Abbott also intends to launch an optional app, Navica, which is linked to the test and allows the patient to display their result as a sort of passport, allowing Covid-19-negative people to return to work or school. It displays a “digital health pass” similar to a train ticket or boarding pass, which expires after a period specified by organisations that accept the app.

This shows how keen Abbott is on repeat testing. Presumably a patient would have to get a test every time they catch a cold or other infection with symptoms similar to coronavirus, which for many people, such as nurses, teachers or schoolchildren, could mean several times a year. Provided BinaxNow does not prompt accuracy concerns as ID Now did, those $5 payments could really mount up. 

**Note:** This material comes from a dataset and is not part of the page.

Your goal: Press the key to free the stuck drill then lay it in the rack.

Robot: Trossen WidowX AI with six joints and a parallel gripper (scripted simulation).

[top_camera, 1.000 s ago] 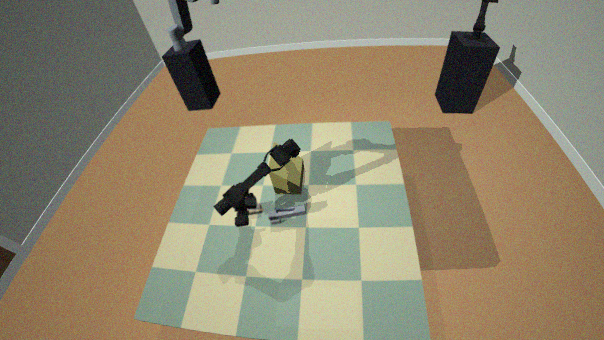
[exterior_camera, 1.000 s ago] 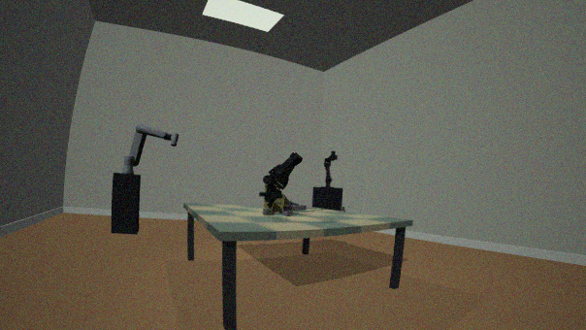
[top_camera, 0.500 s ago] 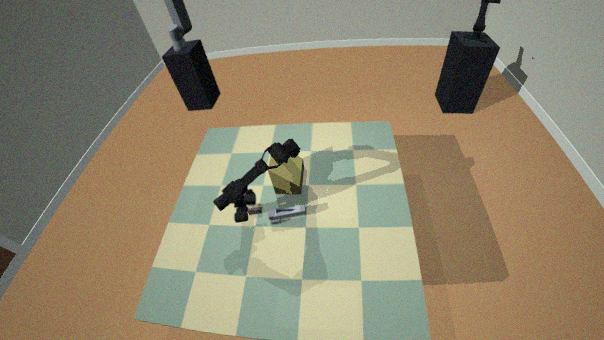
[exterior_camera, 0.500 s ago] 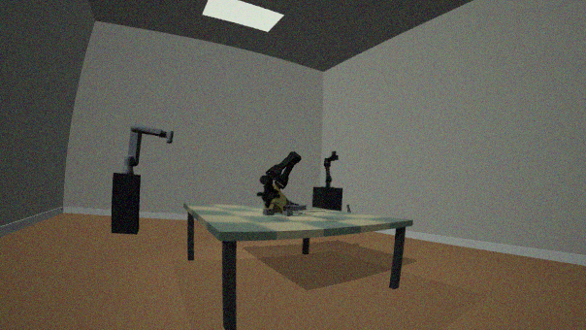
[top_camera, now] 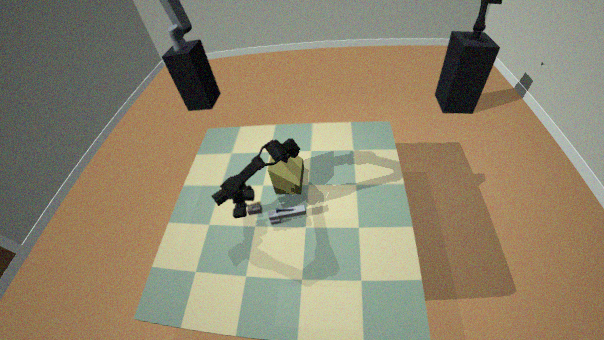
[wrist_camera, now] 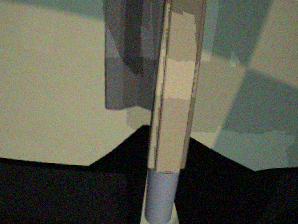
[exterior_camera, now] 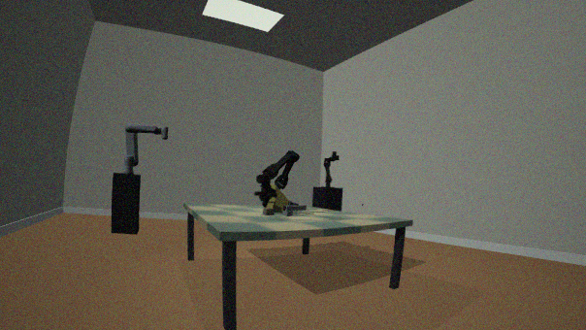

That said, the company has perhaps been dealt a blow by the CDC’s controversial new recommendation that asymptomatic people who have been in contact with a Covid-19 patient do not necessarily need a test. This could have been a lucrative market, with a cheap test appealing to people who might well be free of the virus. But using BinaxNow as a screen in asymptomatic patients would have its own hazards: its accuracy figures being what they are the risk of false negatives is around 3%, making it less appropriate for broad screening than PCR-based viral RNA tests. The US needs accurate, widespread screening of asymptomatic people, but scientifically speaking BinaxNow is not the right tool for that job.